The record gets murky from here. The 1920 census shows, curiously, a Florence M. and Frank Orner living in Harrisburg, Dauphin County. In their household is a nearly two-year-old “Carrol L. Orner” — and also an 8-year-old Sherman (who, if it’s Harry Sherman Foutz, should be 10). We know that Ralph is listed in grandmother Lizzie Foutz’s household, so this may explain the whereabouts of both brothers (if not father Oscar).
The 1930 census lists a married Florence M. Orner, age 39 (the right age), living in Dauphin County and in the company of a 68-year-old Adaline Orner, albeit in the Pennsylvania State Lunatic Hospital. Hmmmmmm….

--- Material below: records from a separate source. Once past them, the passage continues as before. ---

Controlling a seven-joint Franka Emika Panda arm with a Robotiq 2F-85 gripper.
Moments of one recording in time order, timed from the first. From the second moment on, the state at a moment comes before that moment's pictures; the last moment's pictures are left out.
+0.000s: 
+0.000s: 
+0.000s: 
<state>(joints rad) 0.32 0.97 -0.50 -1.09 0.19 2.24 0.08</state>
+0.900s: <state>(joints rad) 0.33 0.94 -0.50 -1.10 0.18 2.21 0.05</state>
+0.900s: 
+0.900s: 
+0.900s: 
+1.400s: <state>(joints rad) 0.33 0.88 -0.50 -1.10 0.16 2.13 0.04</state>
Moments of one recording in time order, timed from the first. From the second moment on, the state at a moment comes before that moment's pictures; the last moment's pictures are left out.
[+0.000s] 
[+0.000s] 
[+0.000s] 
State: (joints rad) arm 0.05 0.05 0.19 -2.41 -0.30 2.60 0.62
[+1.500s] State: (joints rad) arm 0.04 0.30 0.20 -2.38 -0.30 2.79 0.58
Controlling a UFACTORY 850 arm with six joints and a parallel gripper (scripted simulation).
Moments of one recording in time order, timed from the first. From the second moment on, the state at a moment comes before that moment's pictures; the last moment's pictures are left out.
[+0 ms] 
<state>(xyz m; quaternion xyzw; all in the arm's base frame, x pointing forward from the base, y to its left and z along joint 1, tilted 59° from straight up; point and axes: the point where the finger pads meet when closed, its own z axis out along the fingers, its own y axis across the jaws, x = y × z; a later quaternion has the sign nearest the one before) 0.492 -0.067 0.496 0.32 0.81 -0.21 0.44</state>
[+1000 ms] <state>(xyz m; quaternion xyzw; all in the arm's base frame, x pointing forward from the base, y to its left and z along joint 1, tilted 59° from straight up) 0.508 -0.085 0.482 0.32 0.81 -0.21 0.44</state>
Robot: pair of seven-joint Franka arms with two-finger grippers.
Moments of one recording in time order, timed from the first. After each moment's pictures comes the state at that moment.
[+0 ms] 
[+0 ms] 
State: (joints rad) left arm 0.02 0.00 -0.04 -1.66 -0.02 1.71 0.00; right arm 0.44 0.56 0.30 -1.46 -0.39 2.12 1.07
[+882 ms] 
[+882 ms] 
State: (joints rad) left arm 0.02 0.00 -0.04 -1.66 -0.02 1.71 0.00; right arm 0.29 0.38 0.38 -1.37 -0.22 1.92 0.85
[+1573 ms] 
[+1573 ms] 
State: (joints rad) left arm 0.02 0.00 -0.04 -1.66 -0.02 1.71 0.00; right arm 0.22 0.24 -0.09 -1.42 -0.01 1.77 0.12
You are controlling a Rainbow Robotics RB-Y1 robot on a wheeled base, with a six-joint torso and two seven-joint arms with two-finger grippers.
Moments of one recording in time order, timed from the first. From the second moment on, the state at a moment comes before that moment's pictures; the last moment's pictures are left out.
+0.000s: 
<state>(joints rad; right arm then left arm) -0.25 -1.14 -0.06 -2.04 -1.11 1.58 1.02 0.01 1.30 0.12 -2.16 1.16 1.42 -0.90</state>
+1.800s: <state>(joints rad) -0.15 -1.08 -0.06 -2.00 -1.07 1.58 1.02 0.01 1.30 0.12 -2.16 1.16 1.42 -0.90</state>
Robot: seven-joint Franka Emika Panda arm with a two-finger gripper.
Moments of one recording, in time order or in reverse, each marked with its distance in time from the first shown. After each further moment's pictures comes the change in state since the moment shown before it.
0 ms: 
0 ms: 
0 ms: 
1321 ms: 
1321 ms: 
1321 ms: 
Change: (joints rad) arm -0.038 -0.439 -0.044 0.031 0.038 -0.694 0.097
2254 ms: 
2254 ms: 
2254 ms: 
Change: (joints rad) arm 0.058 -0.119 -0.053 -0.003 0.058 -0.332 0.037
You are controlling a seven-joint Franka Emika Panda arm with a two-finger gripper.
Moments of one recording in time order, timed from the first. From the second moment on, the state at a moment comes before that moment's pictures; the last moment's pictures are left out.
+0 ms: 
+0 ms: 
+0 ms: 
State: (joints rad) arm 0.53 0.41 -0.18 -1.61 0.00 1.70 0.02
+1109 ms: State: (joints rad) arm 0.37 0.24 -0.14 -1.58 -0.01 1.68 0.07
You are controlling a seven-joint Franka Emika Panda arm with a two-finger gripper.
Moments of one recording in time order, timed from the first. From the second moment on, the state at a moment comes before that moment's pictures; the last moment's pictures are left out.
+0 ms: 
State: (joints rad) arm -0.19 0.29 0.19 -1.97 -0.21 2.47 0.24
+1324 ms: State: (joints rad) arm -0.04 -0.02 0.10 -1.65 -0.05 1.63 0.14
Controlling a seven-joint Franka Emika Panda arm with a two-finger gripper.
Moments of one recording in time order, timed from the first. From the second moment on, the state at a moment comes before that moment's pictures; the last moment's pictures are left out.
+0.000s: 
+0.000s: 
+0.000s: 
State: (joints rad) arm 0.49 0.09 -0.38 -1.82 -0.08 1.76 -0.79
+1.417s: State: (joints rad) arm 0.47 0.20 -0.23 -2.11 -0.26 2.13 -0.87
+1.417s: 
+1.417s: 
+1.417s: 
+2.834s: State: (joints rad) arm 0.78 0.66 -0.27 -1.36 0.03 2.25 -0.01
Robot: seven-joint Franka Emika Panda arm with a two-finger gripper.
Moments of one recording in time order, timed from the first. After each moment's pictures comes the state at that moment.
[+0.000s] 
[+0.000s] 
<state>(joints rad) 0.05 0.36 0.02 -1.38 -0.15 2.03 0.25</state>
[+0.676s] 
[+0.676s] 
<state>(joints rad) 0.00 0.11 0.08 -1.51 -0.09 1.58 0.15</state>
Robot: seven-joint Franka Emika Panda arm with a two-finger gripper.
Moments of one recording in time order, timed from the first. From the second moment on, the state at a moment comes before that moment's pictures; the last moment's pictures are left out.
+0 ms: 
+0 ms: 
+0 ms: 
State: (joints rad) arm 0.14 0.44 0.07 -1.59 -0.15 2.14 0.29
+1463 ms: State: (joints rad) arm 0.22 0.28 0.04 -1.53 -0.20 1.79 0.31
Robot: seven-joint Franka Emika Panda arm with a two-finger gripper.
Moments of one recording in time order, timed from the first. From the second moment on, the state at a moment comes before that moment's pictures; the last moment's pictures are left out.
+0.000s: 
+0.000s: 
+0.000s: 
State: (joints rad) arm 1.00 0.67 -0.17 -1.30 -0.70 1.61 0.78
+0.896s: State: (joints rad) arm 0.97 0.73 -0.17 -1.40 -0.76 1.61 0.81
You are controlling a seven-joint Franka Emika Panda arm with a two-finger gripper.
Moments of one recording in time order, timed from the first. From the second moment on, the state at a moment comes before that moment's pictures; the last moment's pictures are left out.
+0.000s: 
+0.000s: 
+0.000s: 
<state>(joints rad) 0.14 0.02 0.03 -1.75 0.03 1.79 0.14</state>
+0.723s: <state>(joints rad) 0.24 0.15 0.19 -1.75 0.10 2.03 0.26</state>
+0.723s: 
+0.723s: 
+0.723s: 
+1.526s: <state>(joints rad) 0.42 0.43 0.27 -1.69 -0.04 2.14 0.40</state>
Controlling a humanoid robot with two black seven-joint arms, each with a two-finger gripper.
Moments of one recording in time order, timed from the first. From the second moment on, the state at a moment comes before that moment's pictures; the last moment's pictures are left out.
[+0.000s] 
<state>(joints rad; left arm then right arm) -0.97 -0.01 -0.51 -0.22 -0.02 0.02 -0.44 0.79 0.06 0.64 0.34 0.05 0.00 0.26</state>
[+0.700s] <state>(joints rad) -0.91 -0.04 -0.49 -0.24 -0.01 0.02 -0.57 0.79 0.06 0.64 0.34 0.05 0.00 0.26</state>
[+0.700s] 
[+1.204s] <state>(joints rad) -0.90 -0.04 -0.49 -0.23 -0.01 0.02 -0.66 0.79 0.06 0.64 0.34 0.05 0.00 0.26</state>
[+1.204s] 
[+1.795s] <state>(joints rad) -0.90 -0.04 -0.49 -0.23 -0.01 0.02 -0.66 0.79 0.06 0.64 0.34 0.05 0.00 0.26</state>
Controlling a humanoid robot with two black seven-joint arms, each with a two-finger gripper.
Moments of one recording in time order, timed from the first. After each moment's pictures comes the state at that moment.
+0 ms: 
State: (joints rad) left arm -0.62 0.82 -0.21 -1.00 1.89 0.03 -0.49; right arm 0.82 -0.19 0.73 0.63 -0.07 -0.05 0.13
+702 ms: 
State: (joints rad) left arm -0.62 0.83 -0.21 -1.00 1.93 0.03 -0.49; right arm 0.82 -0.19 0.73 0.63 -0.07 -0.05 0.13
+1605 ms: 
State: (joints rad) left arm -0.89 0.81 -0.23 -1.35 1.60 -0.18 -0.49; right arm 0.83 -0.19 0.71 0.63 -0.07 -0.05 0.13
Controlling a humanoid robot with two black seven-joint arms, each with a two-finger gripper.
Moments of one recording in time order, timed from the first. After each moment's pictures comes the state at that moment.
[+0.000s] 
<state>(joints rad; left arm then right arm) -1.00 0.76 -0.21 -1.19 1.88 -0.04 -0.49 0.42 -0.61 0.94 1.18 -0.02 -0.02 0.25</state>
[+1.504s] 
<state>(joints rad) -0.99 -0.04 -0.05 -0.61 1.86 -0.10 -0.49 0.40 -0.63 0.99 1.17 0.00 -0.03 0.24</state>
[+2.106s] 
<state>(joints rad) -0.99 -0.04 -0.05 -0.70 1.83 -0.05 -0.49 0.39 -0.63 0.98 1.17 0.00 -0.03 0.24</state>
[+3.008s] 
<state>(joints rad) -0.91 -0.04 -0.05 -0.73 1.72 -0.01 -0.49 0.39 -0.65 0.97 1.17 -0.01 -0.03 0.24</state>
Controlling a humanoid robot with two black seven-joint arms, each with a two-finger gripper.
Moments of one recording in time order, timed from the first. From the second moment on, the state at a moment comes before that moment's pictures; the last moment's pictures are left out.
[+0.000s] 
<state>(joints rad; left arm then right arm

Florence’s obituary appears in the March 12, 1938 edition of the Reading Times, spelled “Oner.” Sherman, Ralph and Carrol are all listed as survivors, as well as “Catherine,” wife of Roy Rutt. Now, I have not found the origins of the adopted Catherine Foutz, later Mrs. John Roy Rutt, but I have also not detected Catherine in the home of Francis and Katie (Wunder) Hartman prior to her living with Elizabeth Foutz in 1920. So I think this is just a nod from Florence to her former sister-in-law. But… I’ll keep following the trail.
Florence is buried in the same Epler’s Church Cemetery as her parents and several siblings. Incidentally, she dies at the same age as Oscar’s father.